I was eating lunch at my fraternity house when someone rushed in saying “the President has been shot.” I
joined the crowd that gathered in the television room and stood watching as a
shirt-sleeved Walter Cronkite gravely reported the stunning updates from Dallas
relayed via the AP and UPI tickers and jangling telephones in the CBS newsroom. As he
spoke into a visible desk microphone, Cronkite repeatedly put on his heavy
black-framed eyeglasses, then took them off to look into the camera. Finally, he took them off one more time and
wearily announced the official “news flash” confirming that the President had
died 38 minutes earlier at 1 p.m. Central Standard Time.
I was stunned, dismayed
and disoriented by what I had just heard.
Questions tumbled through my mind.
How could such a shocking thing happen?
Who did it? What did it mean for
the country? I certainly didn’t
know. What I did know that this was news
– big news – and I needed to get out of the fraternity house and to the DTH
office as quickly as possible. My
impulse was to DO something, and that something was gathering information that
might answer the questions roiling my mind, whether it came from the wire
machines or television screen in the newsroom or from talking with my colleagues
or from interviewing University officials and others older and wiser than
me.
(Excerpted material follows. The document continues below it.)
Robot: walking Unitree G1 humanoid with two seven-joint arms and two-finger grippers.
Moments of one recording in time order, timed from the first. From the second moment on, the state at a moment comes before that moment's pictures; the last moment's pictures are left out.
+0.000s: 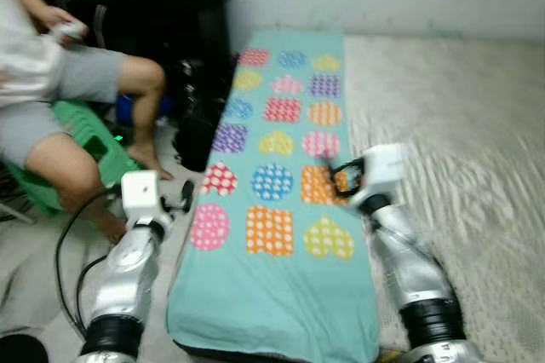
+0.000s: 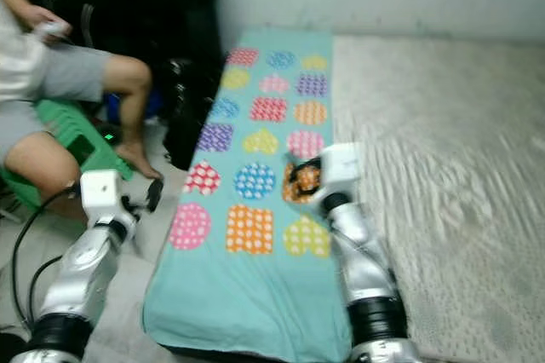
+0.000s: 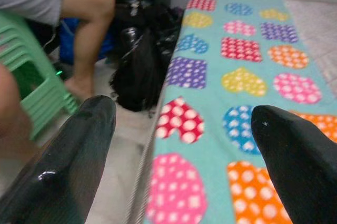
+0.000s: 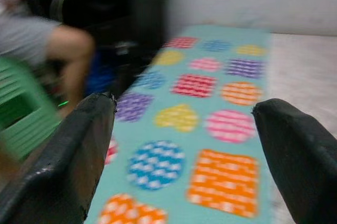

A list of such people whose views we
might want to include in our coverage was already forming in my mind as I
crossed first Rosemary and then Franklin streets and headed up the sidewalk in
front of Spencer dorm.
My brief walking route
to Graham Memorial took me past Chapel Hill’s venerable Episcopal Church, the
Chapel of the Cross. Like most college
students, I had hardly darkened the door of a church since leaving home, and if
I had ever been inside an Episcopal church it was only because my the members
of my high school Key Club made monthly rotating visits to each other’s home
churches, but in my confused and disconsolate state the church suddenly seemed
like the place I needed to be. I tried
the door to the historic chapel on the west side of the church; to my surprise,
it was open. I stepped inside.
Entering the chapel, I
crossed a threshold between turmoil and serenity. Autumnal afternoon sun suffused the silent
space with soft golden light. A small
brass cross stood between two candlesticks on the altar table, which was
covered with a green cloth. The pews and
ceiling, dark with age, spoke and smelled of history. For
the first time in my life I needed, and had found, a sanctuary.
I sat down, alone, and
tried to untangle the confusion, apprehension and dismay that were tying my
brain in knots. After a while I said a
silent prayer for our Country and for myself.
Then I got up, opened the door, and walked out into the rest of my life.